Perché guardo video di studio invece di studiare?

Perché quasi tutta la ricompensa che speravi di ricavare dallo studio arriva mentre guardi, e niente del fastidio. Ottieni la forma completa di una sessione produttiva senza l'attrito che rende lo studio pesante, una dose di certezza solo scegliendo un metodo, e la sensazione di essere una persona che studia semplicemente guardando persone che studiano. Il lavoro vero paga tardi, all'inizio fa male e può venire male. Davanti alla stessa ricompensa con il rischio tolto, il tuo cervello prende quella ogni volta, e non ti avvisa di aver fatto lo scambio.

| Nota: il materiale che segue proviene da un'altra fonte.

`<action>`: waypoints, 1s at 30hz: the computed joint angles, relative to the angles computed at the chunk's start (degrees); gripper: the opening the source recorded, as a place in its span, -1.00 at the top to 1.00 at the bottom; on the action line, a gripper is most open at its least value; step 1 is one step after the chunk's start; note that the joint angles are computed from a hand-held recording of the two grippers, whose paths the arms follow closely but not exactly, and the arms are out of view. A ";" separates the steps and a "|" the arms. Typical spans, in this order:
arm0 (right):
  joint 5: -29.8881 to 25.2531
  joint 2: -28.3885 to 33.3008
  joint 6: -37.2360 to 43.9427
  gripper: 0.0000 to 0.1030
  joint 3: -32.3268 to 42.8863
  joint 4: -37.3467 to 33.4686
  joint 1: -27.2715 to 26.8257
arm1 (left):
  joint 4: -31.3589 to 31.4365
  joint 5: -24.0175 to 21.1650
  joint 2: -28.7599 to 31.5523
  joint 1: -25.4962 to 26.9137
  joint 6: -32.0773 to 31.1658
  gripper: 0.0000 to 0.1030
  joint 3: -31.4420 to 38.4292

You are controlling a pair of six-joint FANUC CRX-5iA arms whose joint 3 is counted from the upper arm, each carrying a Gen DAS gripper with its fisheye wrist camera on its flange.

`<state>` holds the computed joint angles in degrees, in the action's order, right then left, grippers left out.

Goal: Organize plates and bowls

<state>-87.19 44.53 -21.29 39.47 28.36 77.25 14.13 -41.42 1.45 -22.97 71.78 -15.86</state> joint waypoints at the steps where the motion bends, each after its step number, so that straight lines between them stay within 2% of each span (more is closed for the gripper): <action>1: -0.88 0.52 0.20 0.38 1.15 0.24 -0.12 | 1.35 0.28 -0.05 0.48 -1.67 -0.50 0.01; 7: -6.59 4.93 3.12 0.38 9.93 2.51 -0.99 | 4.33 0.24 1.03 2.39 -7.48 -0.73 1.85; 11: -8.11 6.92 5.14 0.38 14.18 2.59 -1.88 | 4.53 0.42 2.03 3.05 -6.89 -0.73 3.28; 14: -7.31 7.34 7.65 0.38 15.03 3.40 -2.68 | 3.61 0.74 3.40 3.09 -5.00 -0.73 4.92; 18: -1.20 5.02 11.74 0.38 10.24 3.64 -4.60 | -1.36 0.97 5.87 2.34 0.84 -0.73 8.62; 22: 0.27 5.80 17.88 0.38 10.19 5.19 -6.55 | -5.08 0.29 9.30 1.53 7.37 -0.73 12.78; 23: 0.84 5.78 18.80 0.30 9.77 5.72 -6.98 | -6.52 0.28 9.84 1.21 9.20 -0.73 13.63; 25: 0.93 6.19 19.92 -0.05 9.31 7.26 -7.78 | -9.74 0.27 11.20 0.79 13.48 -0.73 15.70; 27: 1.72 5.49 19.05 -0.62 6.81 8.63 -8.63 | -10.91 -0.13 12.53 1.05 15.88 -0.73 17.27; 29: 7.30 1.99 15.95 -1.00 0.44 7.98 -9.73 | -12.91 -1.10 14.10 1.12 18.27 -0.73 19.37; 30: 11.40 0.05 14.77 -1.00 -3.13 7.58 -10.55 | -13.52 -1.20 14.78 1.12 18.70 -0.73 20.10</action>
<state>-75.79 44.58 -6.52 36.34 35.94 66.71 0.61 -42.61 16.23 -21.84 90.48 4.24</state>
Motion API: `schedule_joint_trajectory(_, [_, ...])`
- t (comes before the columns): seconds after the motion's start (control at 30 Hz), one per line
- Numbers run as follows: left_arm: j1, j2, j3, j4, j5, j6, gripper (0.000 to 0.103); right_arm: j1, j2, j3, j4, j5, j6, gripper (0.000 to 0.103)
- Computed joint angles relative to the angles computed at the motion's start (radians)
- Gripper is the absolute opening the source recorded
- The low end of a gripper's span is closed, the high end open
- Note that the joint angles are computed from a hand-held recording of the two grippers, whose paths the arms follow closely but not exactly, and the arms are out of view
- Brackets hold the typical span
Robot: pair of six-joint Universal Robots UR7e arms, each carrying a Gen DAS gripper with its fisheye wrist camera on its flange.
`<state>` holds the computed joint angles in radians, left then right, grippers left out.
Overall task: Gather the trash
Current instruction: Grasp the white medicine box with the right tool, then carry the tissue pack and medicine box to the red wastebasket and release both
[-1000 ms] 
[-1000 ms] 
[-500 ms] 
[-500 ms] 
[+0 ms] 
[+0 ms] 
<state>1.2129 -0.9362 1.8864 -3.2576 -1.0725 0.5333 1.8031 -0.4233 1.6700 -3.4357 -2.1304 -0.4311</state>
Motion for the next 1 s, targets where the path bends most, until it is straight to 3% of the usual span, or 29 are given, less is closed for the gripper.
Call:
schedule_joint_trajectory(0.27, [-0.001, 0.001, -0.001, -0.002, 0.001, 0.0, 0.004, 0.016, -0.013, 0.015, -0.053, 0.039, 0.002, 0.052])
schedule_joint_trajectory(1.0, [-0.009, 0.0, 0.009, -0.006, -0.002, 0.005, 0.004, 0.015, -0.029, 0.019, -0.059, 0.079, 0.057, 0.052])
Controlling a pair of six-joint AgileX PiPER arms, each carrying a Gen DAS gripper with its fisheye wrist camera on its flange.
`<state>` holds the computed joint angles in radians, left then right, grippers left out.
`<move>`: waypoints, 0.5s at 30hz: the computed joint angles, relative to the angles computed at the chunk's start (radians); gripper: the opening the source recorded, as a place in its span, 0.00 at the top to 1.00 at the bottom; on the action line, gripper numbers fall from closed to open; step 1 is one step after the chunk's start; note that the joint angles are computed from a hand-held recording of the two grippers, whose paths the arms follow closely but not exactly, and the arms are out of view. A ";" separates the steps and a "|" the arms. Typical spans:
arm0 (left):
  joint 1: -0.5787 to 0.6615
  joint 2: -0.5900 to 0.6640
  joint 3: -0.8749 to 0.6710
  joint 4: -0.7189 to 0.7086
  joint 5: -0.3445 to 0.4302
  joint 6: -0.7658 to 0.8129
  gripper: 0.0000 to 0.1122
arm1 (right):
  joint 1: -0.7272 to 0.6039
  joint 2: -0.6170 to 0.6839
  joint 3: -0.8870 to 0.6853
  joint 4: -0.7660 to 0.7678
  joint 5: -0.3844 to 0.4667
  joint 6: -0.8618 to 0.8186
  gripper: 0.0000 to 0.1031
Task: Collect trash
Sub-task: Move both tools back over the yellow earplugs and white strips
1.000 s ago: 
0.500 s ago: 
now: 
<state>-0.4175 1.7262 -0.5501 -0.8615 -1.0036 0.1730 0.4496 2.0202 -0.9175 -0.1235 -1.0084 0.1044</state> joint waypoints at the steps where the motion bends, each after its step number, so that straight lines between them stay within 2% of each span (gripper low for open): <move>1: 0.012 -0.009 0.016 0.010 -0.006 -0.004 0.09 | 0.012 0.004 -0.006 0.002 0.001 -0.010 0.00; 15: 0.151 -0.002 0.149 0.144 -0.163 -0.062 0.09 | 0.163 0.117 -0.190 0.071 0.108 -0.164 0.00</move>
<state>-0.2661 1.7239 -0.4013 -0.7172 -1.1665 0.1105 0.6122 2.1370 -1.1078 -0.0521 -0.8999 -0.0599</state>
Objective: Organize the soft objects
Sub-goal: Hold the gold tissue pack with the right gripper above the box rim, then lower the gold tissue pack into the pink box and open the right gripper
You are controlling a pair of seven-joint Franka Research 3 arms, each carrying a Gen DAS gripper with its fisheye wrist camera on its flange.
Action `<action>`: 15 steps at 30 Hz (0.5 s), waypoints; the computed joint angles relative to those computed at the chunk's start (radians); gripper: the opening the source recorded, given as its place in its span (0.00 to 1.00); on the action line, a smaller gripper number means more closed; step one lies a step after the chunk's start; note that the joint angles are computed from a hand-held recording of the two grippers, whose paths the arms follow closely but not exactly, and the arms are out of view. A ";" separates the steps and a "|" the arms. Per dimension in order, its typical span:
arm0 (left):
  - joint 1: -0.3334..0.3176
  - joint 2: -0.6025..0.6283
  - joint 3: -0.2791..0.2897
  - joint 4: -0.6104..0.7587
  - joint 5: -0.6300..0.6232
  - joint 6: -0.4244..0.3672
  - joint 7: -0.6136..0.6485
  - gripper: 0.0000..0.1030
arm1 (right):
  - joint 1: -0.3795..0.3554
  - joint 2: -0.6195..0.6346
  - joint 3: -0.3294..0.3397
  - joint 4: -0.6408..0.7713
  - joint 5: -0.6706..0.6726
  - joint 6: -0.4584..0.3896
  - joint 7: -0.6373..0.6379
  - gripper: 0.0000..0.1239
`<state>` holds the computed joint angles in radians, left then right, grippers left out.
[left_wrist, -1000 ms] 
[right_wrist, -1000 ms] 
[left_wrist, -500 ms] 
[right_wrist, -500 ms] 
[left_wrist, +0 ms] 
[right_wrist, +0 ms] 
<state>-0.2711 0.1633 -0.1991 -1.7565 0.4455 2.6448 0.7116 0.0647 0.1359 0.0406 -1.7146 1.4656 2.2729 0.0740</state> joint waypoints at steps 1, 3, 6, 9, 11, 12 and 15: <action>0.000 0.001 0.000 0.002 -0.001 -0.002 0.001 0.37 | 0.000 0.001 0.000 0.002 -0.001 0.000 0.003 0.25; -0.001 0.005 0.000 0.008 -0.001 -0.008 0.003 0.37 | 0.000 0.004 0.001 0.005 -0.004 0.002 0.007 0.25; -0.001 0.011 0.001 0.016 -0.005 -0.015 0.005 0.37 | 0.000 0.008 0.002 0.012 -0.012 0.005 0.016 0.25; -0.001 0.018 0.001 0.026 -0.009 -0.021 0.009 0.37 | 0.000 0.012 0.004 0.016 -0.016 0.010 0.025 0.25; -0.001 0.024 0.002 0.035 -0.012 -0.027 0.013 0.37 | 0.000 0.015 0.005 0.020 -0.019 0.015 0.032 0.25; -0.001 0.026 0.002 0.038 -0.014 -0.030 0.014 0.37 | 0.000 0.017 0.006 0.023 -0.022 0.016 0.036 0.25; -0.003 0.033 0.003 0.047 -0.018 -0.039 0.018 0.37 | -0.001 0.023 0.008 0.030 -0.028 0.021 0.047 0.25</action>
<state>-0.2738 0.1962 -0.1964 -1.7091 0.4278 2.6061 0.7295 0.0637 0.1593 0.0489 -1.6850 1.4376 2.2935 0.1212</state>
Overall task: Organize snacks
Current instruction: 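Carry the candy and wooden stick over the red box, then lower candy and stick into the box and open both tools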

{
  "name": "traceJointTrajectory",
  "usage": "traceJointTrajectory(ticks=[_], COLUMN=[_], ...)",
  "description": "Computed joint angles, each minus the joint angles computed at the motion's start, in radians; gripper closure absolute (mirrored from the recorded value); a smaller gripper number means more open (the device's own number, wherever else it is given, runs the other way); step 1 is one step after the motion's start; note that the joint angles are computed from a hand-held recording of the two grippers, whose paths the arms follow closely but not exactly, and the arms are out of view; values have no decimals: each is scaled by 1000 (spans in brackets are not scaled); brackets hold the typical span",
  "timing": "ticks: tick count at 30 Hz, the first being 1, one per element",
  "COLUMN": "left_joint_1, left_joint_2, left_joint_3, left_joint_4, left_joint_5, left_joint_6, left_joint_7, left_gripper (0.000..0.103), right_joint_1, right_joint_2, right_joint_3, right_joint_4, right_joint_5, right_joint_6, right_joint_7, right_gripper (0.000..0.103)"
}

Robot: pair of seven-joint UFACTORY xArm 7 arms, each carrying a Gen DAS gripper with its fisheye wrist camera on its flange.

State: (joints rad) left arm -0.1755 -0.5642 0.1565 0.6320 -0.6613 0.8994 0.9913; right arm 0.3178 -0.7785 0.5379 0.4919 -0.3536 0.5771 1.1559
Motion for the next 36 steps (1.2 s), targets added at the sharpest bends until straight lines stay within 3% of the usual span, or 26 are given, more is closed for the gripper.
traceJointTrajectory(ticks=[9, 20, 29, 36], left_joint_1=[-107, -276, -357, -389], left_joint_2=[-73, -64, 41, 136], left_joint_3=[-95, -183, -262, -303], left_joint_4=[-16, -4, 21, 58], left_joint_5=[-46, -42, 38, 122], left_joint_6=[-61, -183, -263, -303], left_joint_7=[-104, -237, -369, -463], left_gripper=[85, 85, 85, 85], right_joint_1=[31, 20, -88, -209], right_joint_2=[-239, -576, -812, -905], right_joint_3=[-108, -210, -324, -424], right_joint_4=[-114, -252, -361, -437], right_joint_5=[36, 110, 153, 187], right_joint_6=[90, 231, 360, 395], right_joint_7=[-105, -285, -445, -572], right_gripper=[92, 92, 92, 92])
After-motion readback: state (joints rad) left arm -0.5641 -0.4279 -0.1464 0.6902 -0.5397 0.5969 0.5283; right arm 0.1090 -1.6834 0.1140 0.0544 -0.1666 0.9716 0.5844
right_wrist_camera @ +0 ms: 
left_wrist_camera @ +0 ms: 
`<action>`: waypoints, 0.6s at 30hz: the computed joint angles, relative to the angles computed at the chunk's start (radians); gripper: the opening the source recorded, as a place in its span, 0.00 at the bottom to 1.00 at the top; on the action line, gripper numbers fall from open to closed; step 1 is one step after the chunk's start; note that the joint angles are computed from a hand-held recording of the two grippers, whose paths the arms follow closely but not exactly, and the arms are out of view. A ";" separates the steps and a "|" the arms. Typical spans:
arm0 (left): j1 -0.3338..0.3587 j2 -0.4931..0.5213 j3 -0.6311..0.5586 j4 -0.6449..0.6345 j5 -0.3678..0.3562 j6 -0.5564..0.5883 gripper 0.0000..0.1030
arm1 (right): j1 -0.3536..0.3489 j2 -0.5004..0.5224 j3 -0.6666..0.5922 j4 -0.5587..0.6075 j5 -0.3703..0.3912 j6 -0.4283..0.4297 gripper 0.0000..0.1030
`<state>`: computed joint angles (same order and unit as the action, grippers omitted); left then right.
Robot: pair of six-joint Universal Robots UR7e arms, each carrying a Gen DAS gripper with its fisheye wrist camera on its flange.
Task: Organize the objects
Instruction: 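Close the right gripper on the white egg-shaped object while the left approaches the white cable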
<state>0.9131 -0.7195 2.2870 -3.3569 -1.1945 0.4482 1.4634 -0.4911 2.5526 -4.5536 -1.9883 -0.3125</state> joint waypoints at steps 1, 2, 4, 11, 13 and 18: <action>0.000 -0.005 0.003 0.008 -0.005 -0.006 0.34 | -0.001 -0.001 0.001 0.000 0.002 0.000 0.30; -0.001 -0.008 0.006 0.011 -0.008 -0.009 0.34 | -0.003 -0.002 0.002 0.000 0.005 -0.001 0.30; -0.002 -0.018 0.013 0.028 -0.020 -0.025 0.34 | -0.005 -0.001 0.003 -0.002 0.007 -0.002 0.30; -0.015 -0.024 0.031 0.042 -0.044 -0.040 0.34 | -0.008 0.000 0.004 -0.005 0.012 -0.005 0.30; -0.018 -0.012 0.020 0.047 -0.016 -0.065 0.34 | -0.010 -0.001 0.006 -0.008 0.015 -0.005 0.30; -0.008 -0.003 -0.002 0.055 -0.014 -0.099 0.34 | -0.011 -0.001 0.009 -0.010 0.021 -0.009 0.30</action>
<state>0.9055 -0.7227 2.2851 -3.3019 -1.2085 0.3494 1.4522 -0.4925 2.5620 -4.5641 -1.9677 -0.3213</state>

I video study with me fanno male?

No, come compagnia e come intrattenimento vanno benissimo. Diventano un problema nel momento in cui li conteggi come studio, perché allora quel tempo lo paghi due volte: una la sera e una nei sensi di colpa dopo. Il test è se il video si trasforma in un compito iniziato entro una decina di minuti dalla fine. Se succede, era riscaldamento. Se non succede mai, è un feed con una scrivania nella miniatura, e chiamarlo con il suo nome gli toglie la copertura.

Come smetto di pianificare e comincio a fare?

Dai alla pianificazione una fine netta. Quindici minuti a cronometro, e quello che esiste quando suona è il piano che esegui, anche se è zoppo. Pianificare è un compito con un traguardo, non una modalità in cui si può abitare, e ripianificare è il modo più rispettabile di non cominciare. Poi rimpicciolisci il primo passo vero finché iniziare non diventa quasi imbarazzante: un esercizio, un paragrafo, una pagina. La resistenza non è mai stata verso la mole del lavoro, ma verso l'atto di iniziare.